* What the exercise asks:
Below this sentence is a listing; return exactly its lines from the one with "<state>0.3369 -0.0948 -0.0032" to the one with "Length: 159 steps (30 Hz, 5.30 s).", both kept, and nothing more.

* Provided records:

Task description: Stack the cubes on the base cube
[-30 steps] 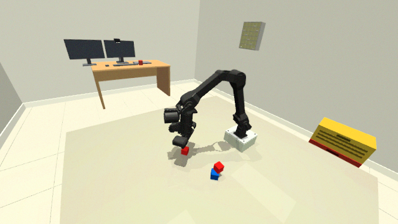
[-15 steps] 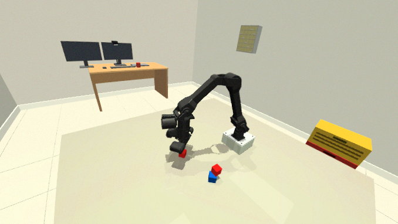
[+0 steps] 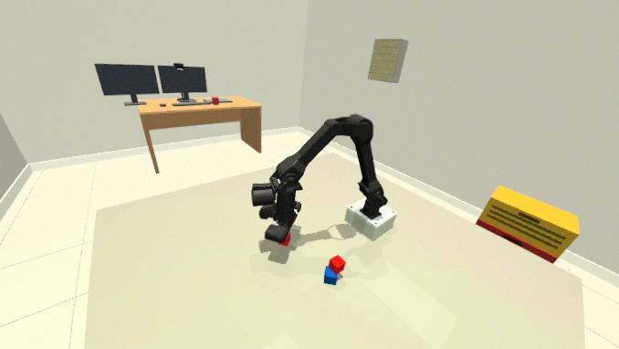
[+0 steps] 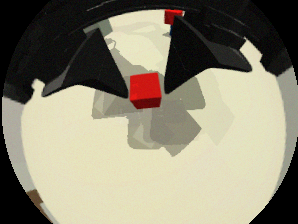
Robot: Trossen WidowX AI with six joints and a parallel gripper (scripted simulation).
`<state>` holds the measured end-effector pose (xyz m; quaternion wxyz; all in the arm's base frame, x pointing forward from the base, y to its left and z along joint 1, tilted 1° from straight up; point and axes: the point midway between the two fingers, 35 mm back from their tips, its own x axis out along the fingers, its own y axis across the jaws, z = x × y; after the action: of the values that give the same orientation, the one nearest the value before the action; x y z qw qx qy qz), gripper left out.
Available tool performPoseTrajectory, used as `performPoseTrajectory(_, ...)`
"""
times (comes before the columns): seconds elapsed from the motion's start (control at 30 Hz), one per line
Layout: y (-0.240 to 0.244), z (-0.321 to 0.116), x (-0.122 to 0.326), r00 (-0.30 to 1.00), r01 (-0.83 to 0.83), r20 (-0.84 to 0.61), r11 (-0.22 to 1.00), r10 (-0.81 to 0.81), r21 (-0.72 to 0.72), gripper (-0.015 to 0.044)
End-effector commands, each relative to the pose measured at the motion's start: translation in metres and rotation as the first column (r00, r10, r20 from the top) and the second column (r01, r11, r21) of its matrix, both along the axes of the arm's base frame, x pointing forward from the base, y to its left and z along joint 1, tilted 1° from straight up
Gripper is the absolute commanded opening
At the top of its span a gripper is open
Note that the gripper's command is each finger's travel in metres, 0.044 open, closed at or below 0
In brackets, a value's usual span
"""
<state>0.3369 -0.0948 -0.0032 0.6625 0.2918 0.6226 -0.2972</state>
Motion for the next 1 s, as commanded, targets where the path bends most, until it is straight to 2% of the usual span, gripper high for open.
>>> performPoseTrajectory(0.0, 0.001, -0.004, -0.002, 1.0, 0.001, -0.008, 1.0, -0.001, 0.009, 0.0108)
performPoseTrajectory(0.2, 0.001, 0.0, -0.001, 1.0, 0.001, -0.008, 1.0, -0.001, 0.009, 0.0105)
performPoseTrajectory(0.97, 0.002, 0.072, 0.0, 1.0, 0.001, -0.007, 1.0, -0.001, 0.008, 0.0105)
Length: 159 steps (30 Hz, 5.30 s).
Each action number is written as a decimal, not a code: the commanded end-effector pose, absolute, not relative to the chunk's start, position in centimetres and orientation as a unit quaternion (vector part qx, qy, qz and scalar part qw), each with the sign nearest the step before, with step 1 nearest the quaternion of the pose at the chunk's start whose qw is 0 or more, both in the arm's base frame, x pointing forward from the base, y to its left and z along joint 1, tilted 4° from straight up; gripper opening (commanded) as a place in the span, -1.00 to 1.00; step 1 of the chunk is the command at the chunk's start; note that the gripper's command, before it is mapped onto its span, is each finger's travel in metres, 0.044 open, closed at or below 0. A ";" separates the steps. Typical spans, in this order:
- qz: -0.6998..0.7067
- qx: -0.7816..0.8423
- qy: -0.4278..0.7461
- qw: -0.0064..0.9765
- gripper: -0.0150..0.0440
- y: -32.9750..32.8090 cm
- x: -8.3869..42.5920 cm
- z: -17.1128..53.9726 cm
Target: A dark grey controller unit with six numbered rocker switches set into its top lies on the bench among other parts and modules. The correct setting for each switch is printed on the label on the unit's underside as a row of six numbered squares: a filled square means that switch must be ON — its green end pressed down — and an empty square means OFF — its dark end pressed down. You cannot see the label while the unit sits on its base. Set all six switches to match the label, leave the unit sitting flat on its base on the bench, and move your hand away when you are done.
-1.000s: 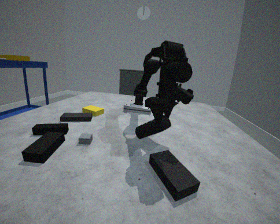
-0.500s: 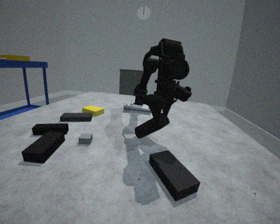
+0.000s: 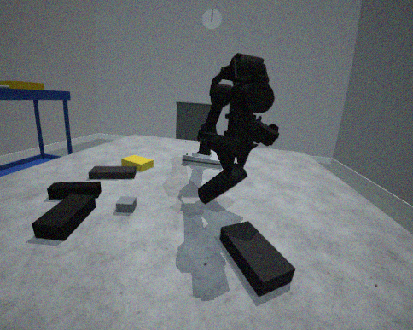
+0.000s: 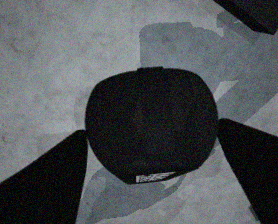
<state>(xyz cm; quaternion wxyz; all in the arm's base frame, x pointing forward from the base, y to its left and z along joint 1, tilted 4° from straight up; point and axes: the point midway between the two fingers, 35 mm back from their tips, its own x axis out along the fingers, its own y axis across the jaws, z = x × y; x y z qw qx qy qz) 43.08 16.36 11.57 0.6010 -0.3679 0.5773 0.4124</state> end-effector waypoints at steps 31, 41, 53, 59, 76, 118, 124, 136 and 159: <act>0.411 -0.372 0.580 0.597 0.65 13.7 42.0 12.6; 0.411 -0.372 0.580 0.597 0.65 13.0 41.8 12.8; 0.411 -0.372 0.580 0.597 0.65 12.1 41.4 13.0; 0.411 -0.372 0.580 0.597 0.65 11.7 41.2 13.0; 0.411 -0.372 0.580 0.597 0.65 10.3 40.6 13.1; 0.410 -0.373 0.582 0.596 0.65 6.0 38.9 12.9; 0.410 -0.373 0.582 0.596 0.65 5.6 38.7 12.8; 0.410 -0.373 0.582 0.595 0.65 4.7 38.3 12.6; 0.409 -0.373 0.582 0.595 0.65 3.0 37.6 12.2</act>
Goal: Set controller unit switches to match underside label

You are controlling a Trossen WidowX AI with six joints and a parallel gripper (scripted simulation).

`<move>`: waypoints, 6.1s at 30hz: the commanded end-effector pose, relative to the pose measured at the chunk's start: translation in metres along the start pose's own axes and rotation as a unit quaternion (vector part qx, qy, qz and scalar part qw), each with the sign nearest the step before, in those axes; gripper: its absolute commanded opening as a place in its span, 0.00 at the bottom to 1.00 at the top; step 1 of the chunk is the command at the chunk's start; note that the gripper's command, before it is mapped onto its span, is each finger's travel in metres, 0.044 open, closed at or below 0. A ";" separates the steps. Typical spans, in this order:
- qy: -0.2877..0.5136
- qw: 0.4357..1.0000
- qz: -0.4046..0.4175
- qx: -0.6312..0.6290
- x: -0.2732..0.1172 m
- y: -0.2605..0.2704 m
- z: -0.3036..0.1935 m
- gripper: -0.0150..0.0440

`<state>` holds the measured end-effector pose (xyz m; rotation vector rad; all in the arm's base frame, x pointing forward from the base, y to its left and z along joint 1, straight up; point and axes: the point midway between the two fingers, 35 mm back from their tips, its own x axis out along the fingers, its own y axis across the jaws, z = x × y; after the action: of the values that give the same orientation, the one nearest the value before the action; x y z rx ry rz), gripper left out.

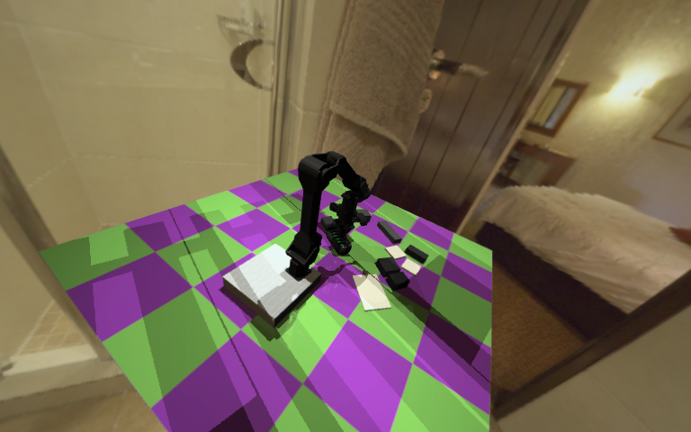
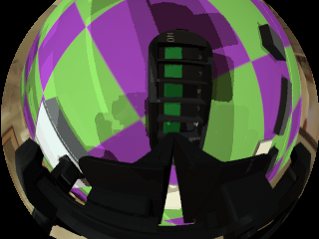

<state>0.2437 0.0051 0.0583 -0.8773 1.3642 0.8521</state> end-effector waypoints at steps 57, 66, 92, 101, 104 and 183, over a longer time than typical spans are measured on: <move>-0.001 1.000 0.003 0.002 -0.007 -0.020 0.059 0.25; -0.001 1.000 0.003 0.002 0.007 -0.020 0.059 0.25; -0.001 1.000 0.003 0.002 0.024 -0.019 0.059 0.25; -0.001 1.000 0.003 0.002 -0.021 -0.019 0.059 0.25; -0.001 1.000 0.003 0.002 -0.021 -0.019 0.062 0.25; 0.000 1.000 0.003 0.002 -0.024 -0.008 0.028 0.25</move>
<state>0.2633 0.0268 0.0825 -0.8672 1.3716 0.8545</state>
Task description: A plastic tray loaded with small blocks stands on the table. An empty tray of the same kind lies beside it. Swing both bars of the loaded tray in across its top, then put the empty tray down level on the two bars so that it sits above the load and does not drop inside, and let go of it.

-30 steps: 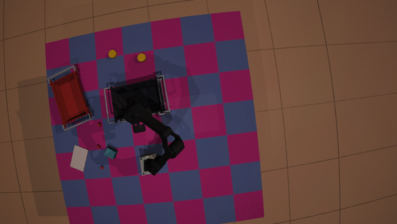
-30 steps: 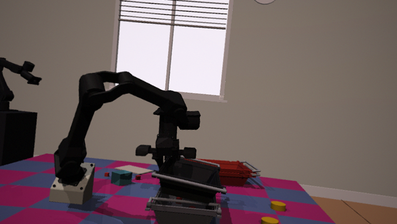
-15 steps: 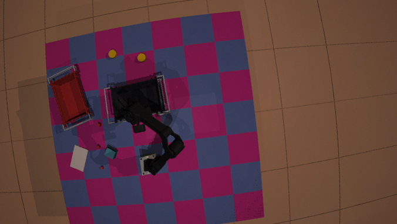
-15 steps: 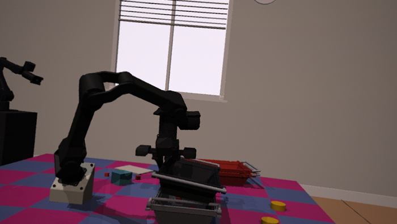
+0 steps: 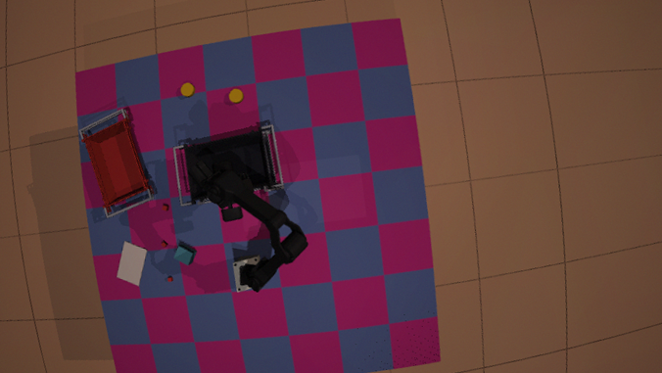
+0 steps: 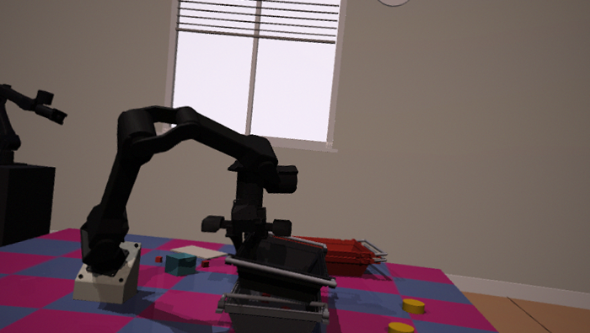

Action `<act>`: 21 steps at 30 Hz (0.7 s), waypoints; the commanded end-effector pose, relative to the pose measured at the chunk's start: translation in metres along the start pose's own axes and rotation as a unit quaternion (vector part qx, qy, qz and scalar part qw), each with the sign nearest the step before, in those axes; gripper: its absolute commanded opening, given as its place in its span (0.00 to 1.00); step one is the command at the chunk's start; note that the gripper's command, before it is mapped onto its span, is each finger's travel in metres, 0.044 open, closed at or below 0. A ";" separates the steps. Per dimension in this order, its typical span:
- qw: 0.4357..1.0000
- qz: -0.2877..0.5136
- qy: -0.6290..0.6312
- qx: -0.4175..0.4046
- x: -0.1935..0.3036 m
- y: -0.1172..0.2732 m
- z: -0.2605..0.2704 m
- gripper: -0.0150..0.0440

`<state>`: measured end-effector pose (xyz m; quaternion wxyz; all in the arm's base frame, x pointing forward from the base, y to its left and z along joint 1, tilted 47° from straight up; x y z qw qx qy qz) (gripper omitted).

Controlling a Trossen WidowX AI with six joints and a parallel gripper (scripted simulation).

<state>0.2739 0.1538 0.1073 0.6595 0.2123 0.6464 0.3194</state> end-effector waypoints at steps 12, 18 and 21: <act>1.000 -0.002 -0.005 0.016 -0.007 -0.016 -0.003 0.25; 1.000 -0.002 -0.005 0.017 -0.007 -0.017 -0.003 0.25; 1.000 -0.002 -0.005 0.017 -0.007 -0.017 -0.003 0.25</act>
Point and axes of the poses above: the point midway between the two fingers, 35 mm back from their tips, its own y axis back along the fingers, its own z axis across the jaws, x = y × z, the point moved 10 cm from there along y, back along the fingers, and after that the axes turned 7 degrees about -y, right-handed, at the moved point
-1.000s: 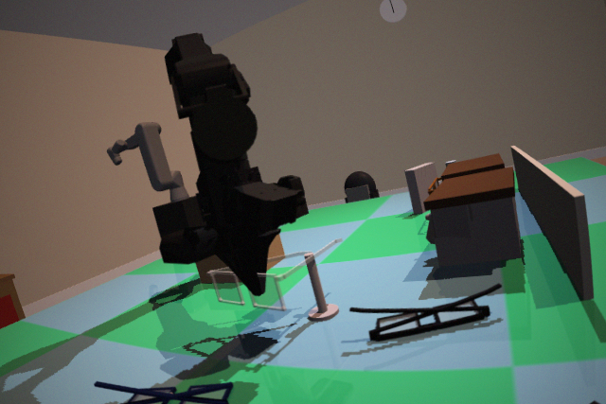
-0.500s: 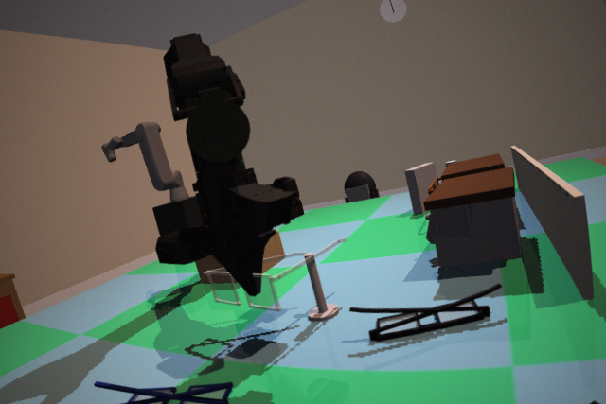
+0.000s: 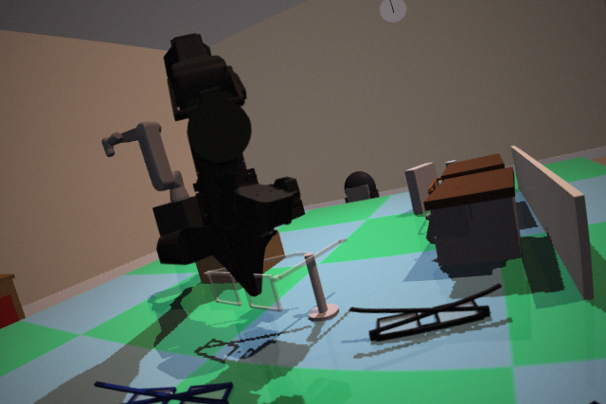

* Reply:
<state>0.3369 -0.0948 -0.0032 0.6625 0.2918 0.6226 -0.2972</state>
Motion for the next 1 s, as commanded, targets where the path bends most, until it is straight to 2% of the usual span, gripper high for open.
>>> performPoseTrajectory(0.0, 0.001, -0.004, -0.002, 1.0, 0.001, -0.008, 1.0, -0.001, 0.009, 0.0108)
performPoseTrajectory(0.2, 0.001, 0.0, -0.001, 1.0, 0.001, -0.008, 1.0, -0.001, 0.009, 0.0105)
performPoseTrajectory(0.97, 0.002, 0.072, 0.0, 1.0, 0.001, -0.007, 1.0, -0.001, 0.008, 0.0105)
Length: 159 steps (30 Hz, 5.30 s).

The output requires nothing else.